Inevitability of the sort I’m describing here is a rhetorical problem. Research in political polling shows that voters’ expectations about the potential impact of their vote informs complex strategic decisions about voting.
In January 2016 (nearly a year before Trump/Clinton, mind you), British professor of communications, Mark Balnaves, glossed the effects of polls on voter strategy. According to Balnaves, “Strategic voting is motivated by the intention of voters to affect which party wins the election.” If voters think their ballot is crucial to elect their candidate, they vote for their candidate. If they think their vote cannot change the result for their candidate because their candidate has no chance of winning, then they may make other strategic decisions. The decision-making process is too complicated to detail here, but the point is that people make complex, strategic decisions about voting based on what they believe a candidate’s likelihood of winning is.
It stands to reason that voters may make other strategic decisions — for example, about whether to spend the time and energy necessary to vote — if they think an outcome in inevitable. In 2018, Pew Research published an overview of research on the effects of election forecasts on voter turnout. Although he was careful to hedge the implications of the research, the author of the Pew article, Solomon Messing, essentially concluded that election forecasts can have important effects on campaigns and voters. According to Messing:
[Some] research shows that when people aren’t sure who will win an election, they vote at higher rates, though not all studies find the same effect. That could mean that if citizens feel assured that the election will almost certainly break one way after reading probabilistic forecasts, some may see little point in voting.
Likewise, according to Messing’s overview, a candidate’s air of inevitability can reduce donations, depress mobilization, and even lower a candidate’s incentive campaign harder and invest in the campaign. If you add the obstructive challenges of voter suppression to the mix, a sense of a candidate’s inevitability can have serious effects on an election. In other words, how voters are persuaded to think about a candidate’s chances have real, significant, measurable effects on voter behavior.
It’s hard to assess what specific consequences the rhetoric of inevitability had for Clinton in 2016. Certainly turnout was down by more than 18 million voters over the 2008 election, which likely resulted from a combination of voter suppression efforts and lower voter enthusiasm, either of which may have been informed by the rhetoric of inevitability.

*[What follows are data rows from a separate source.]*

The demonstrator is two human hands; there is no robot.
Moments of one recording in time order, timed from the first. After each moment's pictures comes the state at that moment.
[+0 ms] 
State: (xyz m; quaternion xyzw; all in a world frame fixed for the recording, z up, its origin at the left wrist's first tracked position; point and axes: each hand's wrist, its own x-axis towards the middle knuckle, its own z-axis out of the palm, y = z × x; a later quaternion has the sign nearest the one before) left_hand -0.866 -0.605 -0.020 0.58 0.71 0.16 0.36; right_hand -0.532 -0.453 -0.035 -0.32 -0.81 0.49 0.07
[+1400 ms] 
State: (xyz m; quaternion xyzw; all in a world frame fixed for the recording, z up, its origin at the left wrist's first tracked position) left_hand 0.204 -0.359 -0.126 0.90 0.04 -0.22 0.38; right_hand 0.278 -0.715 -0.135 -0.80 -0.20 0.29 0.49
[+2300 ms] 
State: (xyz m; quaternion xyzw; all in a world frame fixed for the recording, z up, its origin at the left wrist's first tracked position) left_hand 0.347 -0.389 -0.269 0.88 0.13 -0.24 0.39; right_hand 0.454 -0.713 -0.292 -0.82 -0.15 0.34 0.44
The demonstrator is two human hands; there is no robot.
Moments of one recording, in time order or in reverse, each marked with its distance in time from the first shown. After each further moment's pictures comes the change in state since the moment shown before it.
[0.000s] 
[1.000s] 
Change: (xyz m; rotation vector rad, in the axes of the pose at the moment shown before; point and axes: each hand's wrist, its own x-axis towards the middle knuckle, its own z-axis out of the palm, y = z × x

It’s also hard to assess what consequences the rhetoric of inevitability may have on the 2020 election. It’s one complicated element in an impossibly complicated political ecosystem. Nevertheless, even without trying to predict the specific effects on Clinton or Biden, we can reasonably infer that the aura of inevitability is likely to effect voter behavior. It’s not unreasonable to predict that if one candidate — in this case, Biden — is perceived as inevitable because of his lead in the polls, he might lose donations, depress campaign mobilization, scale back campaign activities and investment, and even depress his own supporters’ turnout. No matter who your candidate is, in this election or another, the rhetoric of inevitability has powerful — and potentially dangerous — effects.
The rhetoric of inevitability isn’t going anywhere. Predictions — especially bold predictions — are like catnip to political pundits and consumers. So are polls and predictions. This is the rhetorical environment we live in. But as people watch the punditry, polls, and predictions, we’d do well to watch how the rhetoric of inevitability creeps in, and be attentive to how it may shape our behavior, as well as our friends’ and neighbors’ behavior, in the run-up to a momentous election.